• _Work item_:
Copy the data exactly from the line that contains "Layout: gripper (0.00" through the line that contains "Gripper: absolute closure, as", keeping both end lines and leaving out everything else.

(Data for this exercise Opens)

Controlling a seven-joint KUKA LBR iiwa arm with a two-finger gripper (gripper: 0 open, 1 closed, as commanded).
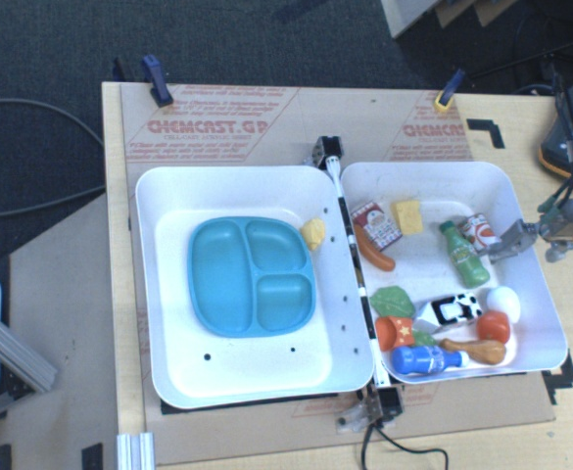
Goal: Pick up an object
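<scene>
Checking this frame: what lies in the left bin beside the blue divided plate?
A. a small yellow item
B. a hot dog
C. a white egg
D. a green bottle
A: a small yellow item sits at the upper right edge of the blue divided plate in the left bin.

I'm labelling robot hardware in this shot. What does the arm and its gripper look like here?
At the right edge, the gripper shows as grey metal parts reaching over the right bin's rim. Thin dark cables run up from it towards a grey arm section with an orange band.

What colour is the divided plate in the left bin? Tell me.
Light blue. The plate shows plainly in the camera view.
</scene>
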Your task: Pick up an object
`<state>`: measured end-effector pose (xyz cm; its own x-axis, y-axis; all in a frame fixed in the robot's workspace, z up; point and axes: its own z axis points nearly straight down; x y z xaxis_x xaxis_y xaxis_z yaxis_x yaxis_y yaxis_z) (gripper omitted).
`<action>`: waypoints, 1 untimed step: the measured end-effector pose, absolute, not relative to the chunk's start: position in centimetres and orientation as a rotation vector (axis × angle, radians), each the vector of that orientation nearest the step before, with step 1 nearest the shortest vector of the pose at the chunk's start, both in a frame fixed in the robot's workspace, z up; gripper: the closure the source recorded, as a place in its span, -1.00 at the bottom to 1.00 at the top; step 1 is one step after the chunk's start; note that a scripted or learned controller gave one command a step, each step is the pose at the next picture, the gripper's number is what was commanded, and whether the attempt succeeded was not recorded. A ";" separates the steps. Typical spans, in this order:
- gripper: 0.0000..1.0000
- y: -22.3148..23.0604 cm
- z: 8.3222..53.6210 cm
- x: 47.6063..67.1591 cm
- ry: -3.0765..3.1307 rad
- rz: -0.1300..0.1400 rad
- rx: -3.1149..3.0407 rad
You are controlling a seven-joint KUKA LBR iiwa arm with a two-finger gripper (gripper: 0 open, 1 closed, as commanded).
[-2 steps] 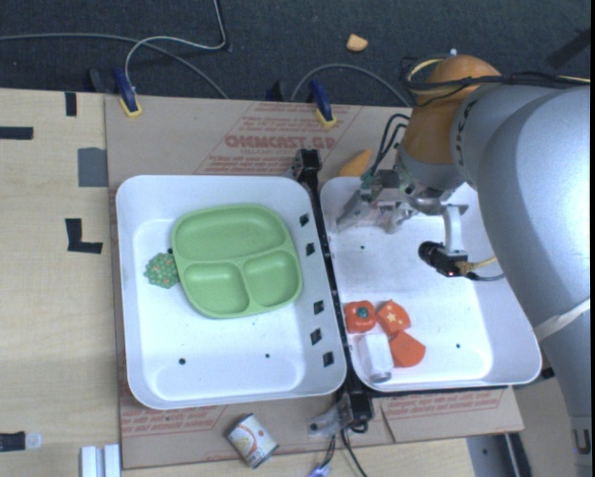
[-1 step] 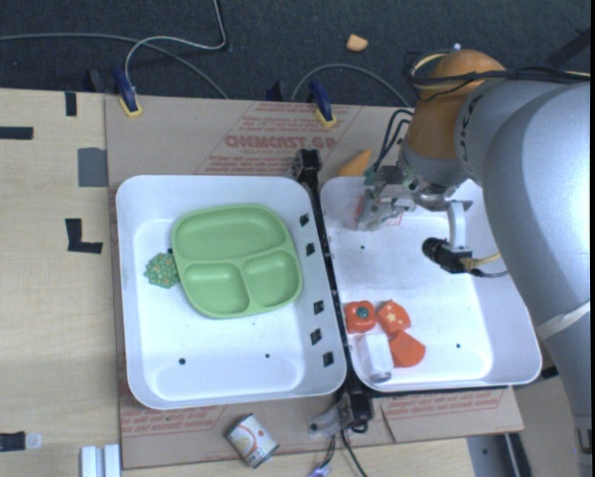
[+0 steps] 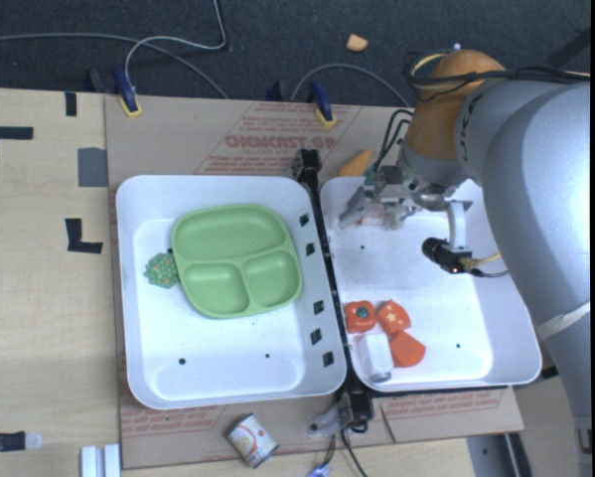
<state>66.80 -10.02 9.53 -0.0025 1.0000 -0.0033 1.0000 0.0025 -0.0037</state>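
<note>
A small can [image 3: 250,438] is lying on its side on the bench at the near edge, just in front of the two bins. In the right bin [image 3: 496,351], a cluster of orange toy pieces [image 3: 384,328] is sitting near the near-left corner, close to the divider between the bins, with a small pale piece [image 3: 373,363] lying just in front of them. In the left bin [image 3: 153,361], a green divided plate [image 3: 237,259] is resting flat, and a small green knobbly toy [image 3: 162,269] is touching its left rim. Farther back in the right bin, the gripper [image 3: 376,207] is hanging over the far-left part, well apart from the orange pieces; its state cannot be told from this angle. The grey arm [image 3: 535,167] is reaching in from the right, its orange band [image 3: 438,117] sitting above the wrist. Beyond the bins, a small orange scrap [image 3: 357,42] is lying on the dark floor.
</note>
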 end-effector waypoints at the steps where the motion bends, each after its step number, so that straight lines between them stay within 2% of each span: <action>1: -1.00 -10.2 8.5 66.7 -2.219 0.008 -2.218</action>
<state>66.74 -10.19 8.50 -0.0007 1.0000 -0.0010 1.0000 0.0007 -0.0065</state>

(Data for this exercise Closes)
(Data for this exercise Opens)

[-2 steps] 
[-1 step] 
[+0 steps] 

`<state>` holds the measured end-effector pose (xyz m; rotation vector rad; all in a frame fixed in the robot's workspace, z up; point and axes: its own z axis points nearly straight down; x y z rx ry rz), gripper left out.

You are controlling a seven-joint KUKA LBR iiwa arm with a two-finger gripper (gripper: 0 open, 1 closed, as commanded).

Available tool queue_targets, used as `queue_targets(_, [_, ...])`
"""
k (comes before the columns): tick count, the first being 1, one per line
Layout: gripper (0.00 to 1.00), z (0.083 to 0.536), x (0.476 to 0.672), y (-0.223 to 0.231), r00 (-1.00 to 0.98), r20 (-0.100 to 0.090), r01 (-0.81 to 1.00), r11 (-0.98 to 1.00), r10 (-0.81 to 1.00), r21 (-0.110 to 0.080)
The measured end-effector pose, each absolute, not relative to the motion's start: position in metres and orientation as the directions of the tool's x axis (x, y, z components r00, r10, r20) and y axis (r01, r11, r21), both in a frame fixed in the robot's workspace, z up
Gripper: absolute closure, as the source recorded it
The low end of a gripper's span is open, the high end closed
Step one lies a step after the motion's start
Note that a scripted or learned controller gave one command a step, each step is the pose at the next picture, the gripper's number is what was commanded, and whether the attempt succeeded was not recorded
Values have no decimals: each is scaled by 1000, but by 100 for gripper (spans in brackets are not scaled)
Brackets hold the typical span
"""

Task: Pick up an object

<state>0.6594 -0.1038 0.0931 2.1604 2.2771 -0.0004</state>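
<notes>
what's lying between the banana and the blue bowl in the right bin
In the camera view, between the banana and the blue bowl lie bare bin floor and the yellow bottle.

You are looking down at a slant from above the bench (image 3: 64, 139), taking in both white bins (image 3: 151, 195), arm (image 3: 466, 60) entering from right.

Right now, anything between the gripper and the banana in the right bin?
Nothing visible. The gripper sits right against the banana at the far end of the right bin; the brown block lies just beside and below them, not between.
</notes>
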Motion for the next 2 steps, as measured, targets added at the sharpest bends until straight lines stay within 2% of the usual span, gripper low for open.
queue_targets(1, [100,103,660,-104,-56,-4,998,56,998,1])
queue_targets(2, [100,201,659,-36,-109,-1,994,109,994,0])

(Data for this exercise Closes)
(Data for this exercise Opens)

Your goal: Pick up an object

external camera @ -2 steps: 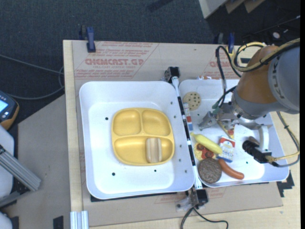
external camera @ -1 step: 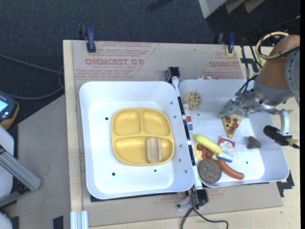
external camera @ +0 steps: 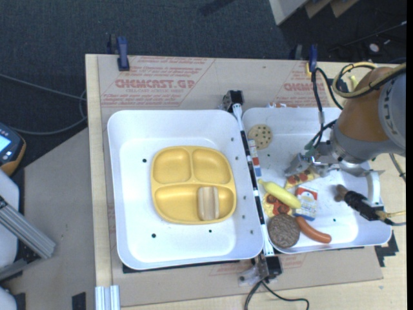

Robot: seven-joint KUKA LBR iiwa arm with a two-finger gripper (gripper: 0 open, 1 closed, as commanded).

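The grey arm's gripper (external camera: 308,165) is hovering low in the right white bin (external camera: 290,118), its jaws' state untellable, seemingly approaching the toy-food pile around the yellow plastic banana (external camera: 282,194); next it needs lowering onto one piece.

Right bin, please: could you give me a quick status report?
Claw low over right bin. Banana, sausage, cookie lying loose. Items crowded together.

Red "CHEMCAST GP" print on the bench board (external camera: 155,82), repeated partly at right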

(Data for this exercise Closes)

• _Written solution_:
Layout: gripper (0.00 to 1.00), z (0.083 to 0.536), x (0.476 to 0.672), y (-0.223 to 0.231), r00 (-1.00 to 0.98), r20 (-0.100 to 0.090), r01 (-0.81 to 1.00), r11 (-0.98 to 1.00), r10 (-0.81 to 1.00), r21 (-0.110 to 0.080)
The measured end-effector pose, each absolute, not relative to the motion's start: position in metres and orientation as the directions of the tool's x axis (x, y, z components r00, r10, r20) and y axis (r01, r11, r21), both in a frame fixed in the robot's workspace, z up
Gripper: absolute closure, as the source recorded it

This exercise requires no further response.